--- Data provided Enclosed Below ---

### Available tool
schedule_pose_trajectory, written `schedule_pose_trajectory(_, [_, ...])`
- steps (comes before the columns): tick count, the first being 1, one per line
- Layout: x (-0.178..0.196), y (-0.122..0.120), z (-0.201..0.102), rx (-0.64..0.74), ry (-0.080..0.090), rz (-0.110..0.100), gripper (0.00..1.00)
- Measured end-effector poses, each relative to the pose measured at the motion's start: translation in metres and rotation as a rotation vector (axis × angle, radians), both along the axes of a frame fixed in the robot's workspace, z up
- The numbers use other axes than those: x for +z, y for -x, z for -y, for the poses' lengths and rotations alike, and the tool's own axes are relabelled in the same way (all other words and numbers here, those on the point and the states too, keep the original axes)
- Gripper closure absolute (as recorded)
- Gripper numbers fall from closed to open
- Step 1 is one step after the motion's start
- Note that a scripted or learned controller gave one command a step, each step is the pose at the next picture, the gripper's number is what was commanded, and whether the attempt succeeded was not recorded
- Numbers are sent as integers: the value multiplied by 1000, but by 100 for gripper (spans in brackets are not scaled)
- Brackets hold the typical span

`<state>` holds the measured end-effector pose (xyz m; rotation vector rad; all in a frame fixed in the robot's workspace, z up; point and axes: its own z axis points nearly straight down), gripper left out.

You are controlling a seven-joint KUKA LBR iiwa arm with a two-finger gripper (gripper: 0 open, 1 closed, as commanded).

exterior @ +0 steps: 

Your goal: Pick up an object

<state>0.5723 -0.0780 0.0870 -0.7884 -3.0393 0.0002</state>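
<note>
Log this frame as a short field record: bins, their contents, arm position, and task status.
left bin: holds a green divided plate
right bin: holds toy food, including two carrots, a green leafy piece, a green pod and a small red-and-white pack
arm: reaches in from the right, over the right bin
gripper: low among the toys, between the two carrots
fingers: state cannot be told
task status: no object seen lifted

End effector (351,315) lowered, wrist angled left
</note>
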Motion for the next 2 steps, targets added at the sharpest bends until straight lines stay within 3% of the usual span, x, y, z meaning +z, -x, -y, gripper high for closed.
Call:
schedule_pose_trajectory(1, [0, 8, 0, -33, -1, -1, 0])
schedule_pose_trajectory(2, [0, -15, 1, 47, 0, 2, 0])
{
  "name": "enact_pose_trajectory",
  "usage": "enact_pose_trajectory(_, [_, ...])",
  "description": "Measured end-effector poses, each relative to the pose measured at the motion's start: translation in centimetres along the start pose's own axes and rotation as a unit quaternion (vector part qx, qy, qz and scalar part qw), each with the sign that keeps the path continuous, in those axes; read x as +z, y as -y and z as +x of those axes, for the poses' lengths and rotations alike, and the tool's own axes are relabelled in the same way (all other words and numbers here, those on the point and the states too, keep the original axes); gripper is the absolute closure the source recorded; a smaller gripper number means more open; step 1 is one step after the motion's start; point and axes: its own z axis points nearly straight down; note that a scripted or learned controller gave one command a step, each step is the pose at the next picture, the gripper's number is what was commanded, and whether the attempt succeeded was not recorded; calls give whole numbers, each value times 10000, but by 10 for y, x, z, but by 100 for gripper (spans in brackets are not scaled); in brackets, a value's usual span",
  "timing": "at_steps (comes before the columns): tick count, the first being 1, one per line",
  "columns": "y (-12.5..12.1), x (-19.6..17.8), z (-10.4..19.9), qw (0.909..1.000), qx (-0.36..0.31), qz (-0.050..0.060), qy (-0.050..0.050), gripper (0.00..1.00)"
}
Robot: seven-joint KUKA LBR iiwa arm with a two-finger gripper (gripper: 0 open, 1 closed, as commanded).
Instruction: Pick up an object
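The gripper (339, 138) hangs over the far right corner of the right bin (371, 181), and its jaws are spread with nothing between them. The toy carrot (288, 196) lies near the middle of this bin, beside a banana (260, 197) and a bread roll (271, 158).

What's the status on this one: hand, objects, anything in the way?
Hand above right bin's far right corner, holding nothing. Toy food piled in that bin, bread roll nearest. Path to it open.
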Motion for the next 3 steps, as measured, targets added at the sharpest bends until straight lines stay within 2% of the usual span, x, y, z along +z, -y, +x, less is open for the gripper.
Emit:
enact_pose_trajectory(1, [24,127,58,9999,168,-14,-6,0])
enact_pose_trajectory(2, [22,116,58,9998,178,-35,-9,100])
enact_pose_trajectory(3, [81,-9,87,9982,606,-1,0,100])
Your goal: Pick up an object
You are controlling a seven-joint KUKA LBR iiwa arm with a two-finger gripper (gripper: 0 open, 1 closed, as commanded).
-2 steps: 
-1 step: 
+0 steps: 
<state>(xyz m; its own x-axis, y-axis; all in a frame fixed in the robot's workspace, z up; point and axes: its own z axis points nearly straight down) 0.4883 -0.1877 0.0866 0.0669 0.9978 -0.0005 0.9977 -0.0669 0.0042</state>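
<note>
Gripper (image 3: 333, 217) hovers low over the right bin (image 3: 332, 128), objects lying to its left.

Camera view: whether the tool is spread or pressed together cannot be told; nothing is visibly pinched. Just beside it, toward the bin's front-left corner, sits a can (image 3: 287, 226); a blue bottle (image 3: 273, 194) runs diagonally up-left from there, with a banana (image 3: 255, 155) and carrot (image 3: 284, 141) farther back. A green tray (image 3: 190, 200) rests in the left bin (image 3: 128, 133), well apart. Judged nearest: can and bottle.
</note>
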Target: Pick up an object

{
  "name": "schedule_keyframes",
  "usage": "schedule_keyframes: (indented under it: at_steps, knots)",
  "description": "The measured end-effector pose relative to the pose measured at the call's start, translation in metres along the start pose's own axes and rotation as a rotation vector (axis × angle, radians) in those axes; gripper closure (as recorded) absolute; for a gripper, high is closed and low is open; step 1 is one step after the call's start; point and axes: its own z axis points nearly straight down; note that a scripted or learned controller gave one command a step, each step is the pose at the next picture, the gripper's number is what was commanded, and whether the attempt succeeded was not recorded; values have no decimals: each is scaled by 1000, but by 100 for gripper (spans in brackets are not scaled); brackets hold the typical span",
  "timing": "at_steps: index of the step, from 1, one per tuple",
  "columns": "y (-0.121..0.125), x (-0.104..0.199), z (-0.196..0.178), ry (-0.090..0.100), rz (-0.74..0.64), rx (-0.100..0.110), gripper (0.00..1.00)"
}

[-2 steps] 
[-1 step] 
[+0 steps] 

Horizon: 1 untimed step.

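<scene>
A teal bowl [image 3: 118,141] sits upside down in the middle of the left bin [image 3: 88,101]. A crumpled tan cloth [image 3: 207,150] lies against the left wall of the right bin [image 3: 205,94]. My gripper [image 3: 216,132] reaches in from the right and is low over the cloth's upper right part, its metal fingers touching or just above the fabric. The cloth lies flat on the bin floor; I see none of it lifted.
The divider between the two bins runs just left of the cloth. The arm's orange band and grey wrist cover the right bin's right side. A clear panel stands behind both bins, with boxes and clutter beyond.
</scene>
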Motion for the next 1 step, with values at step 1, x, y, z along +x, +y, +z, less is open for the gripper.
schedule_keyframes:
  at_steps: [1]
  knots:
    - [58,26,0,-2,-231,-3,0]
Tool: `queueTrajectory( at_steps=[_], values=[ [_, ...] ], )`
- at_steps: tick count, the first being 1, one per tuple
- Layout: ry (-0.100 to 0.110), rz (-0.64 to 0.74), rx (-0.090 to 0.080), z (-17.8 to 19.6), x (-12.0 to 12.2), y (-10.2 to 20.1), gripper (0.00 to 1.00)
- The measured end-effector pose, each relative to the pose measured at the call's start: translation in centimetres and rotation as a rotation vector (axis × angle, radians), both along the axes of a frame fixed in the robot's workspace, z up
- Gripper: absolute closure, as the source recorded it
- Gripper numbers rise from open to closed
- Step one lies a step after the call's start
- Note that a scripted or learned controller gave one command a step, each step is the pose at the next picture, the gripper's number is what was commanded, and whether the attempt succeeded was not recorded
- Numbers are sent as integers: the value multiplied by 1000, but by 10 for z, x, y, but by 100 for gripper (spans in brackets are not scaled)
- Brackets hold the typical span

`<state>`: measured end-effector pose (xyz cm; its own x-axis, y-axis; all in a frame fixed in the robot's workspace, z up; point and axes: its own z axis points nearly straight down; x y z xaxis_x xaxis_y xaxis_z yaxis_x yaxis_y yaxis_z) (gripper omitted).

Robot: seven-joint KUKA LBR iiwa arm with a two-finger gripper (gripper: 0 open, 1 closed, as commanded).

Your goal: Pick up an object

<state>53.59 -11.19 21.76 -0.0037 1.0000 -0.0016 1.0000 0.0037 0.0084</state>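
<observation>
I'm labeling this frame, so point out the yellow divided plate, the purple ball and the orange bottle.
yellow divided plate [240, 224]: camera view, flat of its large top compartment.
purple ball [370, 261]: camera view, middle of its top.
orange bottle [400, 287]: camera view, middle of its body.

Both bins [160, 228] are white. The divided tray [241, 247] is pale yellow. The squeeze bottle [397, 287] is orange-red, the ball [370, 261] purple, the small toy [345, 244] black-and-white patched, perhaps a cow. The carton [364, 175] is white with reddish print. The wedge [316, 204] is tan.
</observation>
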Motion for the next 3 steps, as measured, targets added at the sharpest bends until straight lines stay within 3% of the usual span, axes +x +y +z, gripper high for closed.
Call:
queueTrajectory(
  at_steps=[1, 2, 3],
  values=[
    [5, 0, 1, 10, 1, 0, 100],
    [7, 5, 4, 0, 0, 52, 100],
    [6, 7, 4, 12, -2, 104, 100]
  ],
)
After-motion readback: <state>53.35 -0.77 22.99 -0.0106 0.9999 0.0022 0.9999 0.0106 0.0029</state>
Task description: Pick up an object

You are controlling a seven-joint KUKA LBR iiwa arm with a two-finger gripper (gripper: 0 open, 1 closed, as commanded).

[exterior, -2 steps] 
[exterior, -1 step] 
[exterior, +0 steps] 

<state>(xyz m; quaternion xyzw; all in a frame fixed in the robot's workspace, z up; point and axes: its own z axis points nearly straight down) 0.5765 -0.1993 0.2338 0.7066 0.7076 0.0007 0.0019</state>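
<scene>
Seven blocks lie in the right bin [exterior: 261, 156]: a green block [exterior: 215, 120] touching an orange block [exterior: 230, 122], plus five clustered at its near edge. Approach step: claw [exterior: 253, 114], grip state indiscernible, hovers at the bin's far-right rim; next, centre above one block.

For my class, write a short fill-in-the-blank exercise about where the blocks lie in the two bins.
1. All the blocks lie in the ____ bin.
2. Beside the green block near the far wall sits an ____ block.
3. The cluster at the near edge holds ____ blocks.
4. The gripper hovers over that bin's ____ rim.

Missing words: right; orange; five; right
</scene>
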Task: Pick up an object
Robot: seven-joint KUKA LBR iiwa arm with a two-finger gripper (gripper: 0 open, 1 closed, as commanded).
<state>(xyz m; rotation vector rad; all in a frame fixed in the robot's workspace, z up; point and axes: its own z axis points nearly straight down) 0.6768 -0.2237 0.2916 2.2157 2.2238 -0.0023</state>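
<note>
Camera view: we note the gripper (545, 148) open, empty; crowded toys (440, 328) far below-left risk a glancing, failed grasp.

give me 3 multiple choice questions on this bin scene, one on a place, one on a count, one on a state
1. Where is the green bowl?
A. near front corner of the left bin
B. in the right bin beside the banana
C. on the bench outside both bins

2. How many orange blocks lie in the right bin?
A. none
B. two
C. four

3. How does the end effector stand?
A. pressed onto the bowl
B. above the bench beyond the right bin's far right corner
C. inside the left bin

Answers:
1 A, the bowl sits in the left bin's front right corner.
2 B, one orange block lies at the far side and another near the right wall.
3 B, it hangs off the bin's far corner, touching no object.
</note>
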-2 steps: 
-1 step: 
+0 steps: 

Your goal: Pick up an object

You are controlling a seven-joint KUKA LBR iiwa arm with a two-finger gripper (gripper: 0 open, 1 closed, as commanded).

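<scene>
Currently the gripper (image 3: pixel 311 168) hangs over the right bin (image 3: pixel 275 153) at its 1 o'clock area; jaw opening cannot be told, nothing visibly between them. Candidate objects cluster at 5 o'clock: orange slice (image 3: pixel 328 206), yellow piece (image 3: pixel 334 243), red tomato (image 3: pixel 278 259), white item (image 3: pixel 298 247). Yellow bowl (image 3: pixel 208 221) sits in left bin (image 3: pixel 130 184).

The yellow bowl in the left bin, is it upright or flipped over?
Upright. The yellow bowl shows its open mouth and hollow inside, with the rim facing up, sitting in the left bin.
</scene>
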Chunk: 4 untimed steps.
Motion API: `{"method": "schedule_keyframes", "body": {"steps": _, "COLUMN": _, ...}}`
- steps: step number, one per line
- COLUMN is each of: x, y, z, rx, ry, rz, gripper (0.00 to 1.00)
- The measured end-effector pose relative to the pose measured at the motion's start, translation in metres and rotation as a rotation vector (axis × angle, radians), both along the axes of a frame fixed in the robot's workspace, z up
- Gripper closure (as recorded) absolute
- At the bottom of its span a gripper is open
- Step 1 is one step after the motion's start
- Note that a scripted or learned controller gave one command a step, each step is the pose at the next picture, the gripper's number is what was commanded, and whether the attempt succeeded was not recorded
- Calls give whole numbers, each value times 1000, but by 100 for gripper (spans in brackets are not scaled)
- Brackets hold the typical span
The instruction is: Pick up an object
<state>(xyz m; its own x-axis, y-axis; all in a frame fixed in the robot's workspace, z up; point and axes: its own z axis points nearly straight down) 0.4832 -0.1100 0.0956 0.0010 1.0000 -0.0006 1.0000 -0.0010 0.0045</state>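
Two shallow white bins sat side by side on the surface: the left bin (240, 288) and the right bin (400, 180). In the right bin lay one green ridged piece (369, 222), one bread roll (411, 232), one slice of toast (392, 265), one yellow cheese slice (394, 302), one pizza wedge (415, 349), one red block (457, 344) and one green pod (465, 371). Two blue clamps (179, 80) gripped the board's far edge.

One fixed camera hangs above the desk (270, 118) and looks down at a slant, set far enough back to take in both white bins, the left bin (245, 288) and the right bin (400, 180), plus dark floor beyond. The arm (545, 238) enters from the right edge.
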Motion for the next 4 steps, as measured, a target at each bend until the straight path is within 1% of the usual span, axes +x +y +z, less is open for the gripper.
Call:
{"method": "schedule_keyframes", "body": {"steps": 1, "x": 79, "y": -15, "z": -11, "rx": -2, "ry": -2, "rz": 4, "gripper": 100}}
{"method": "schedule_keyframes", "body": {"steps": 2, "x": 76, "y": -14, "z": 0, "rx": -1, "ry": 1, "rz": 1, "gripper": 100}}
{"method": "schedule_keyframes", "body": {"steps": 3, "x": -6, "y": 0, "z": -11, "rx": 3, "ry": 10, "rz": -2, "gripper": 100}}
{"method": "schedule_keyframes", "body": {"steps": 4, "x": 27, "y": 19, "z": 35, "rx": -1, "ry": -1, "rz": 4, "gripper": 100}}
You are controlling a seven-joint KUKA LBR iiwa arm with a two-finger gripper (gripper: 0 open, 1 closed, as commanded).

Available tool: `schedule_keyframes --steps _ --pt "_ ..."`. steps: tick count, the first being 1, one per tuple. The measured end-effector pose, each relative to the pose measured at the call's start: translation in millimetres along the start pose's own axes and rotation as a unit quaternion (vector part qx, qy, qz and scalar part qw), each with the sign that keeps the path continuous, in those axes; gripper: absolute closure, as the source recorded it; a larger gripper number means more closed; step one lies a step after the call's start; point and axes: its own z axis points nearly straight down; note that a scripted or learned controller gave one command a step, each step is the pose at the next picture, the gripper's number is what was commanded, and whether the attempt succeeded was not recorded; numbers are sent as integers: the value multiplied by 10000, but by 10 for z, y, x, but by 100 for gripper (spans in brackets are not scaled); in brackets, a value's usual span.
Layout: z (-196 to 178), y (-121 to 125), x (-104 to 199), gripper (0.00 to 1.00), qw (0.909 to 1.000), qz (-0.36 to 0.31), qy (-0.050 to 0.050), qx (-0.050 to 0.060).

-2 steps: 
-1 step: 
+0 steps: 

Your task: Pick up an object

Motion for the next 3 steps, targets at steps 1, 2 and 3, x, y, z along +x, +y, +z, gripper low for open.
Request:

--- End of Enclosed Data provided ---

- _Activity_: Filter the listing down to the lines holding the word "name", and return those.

- _Answer to this task_:
  "name": "enact_pose_trajectory",
  "name": "schedule_keyframes",

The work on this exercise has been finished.